Natural Resources, School of


Date of this Version



Wang, Jiayi. 2015. Acute Toxicity of β-N-Methylamino-L-Alanine (BMAA) to Fathead Minnow (Pimephales promelas) and Zebrafish (Danio rerio). M.S. Thesis, University of Nebraska. 103 p.


A THESIS Presented to the Faculty of The Graduate College at the University of Nebraska In Partial Fulfillment of Requirements For the Degree of Master of Science, Major: Natural Resource Sciences, Under the Supervision of Professors Kyle Hoagland and Daniel Snow. Lincoln, Nebraska: May, 2015

Copyright (c) 2015 Jiayi Wang


β-N-methylamino-L-alanine (BMAA) is a neurotoxic amino acid produced by most species of cyanobacteria. Exposure to BMAA has been hypothesized as a cause of ALS and possibly Parkinson’s and Alzheimer’s diseases for several decades. Both in vitro and in vivo experiments revealed that exposure to elevated concentrations of BMAA can damage motor neurons and cause motor dysfunctions. However, the exact mechanism of BMAA-induced neurotoxicity has not been well understood.

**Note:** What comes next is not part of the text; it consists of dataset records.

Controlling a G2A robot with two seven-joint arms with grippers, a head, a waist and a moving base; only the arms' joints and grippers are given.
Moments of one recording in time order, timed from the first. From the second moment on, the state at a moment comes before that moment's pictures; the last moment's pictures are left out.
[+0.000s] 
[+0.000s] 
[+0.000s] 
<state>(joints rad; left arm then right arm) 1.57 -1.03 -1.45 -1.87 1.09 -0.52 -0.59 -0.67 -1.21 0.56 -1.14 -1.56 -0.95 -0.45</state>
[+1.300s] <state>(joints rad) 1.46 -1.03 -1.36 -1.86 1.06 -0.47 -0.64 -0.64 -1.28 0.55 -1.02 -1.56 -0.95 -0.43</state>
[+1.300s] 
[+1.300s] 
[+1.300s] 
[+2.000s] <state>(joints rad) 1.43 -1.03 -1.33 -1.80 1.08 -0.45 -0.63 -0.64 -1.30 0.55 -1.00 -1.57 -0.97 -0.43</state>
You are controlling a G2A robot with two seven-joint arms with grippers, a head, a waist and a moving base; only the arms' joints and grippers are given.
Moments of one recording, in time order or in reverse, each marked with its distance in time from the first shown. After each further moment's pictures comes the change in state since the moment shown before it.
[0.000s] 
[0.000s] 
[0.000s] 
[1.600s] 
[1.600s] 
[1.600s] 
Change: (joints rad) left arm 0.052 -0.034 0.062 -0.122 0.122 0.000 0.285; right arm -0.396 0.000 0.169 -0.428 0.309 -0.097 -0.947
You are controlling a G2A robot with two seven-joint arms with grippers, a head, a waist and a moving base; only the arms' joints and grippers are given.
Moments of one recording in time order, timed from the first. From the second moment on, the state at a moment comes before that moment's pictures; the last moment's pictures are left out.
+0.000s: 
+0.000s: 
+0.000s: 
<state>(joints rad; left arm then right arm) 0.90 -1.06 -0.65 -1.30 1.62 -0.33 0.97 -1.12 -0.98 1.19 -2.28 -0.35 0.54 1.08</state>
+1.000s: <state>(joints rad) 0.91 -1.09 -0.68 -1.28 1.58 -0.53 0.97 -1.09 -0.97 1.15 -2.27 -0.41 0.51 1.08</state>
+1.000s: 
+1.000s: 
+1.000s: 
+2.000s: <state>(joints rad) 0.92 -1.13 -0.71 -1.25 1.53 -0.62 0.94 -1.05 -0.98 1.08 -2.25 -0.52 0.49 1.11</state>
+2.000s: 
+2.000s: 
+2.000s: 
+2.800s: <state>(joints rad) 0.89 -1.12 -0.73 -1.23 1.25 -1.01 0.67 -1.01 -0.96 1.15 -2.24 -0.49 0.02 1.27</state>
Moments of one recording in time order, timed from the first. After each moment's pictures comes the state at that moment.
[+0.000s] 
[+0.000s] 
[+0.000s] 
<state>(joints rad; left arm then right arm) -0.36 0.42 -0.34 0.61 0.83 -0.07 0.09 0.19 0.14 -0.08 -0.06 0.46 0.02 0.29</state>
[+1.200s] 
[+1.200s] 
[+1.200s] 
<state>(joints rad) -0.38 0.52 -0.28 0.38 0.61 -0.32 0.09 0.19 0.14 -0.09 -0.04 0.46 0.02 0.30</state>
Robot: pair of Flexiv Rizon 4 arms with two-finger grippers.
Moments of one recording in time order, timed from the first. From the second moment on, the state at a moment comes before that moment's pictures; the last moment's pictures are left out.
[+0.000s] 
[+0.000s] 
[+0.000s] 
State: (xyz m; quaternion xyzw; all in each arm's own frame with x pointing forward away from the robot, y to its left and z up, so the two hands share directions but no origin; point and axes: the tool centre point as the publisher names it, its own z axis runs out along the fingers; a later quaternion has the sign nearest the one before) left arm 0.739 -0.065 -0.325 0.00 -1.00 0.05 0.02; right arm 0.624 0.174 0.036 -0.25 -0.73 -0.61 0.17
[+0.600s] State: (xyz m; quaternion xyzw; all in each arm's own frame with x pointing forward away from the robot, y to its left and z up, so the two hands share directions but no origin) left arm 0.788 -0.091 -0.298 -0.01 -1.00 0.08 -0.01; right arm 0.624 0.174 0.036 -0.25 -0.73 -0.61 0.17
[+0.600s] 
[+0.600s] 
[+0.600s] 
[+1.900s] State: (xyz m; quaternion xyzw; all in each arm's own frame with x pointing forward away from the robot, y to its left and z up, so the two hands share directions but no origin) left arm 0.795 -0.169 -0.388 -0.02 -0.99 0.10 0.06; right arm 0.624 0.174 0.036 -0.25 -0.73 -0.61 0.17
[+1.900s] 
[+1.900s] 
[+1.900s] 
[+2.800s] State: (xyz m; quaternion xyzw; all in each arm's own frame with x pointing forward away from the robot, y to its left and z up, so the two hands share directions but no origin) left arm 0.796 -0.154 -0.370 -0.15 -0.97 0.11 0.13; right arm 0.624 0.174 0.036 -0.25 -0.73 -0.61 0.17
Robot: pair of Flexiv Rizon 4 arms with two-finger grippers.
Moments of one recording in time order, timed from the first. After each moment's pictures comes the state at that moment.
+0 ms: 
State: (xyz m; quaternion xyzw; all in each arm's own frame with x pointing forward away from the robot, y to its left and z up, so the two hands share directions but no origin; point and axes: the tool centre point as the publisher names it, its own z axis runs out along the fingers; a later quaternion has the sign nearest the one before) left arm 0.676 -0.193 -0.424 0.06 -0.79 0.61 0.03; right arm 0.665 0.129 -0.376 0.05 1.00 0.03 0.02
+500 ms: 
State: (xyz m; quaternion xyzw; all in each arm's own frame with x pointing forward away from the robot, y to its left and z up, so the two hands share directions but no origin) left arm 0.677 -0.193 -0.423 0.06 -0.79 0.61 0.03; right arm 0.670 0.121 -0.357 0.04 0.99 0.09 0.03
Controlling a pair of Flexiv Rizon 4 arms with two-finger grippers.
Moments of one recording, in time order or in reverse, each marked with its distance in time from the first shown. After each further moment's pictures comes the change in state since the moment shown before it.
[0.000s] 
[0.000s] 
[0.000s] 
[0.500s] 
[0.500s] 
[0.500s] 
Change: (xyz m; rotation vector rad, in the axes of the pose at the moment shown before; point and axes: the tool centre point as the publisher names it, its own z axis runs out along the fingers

Based on the available literature and in spite of its water-soluble and non-protein nature, BMAA appears to be able to bioaccumulate in organisms. The ubiquity of cyanobacteria and the potential for bioaccumulation of BMAA, arouse wide human health concern. Previous investigations into toxicity of BMAA mainly focused on various mammalian test models, including rats, mice and primates. However, the toxic effect of BMAA on aquatic organisms has attracted limited attention. Due to the potential for widespread BMAA production in aquatic ecosystems, it is important to understand the toxicity of BMAA in aquatic organisms, such as fish, from an ecotoxicological perspective

Because limited information exists about how exposure to BMAA influences fish, we investigated the acute toxic effect of β-N-methylamino-L-alanine (BMAA) on two widely adopted model fish: fathead minnow (Pimephales promelas) and zebrafish (Danio rerio). The 96 h toxicity tests revealed that BMAA is not acutely lethal to fathead minnow (juveniles: 96 h LC50 > 10 mg/L; larvae: 96 h LC50 > 10 mg/L) or zebrafish (larvae: 96 h LC50 > 10 mg/L; embryos: 10-day LC50 > 100 mg/L) at concentrations well above those reported in the literature. However, exposure to BMAA at 100 mg/L significantly affected the heart rate of zebrafish embryos. Additionally, in the zebrafish embryo-larvae behavioral assay, a range of locomotor function anomalies in zebrafish embryo-larvae exposed to BMAA were observed. On one hand, BMAA was found to accelerate the onset of spontaneous contractions and enhanced touch-evoked contractions. On the other hand, BMAA reduced performance in touch-evoked escape, free swimming and startle response.

To our knowledge, we are the first to investigate the acute toxicity of BMAA in fathead minnow and its behavioral effects on fish. The finding that BMAA influenced locomotor behaviors of fish is of both neurotoxicological and ecological importance.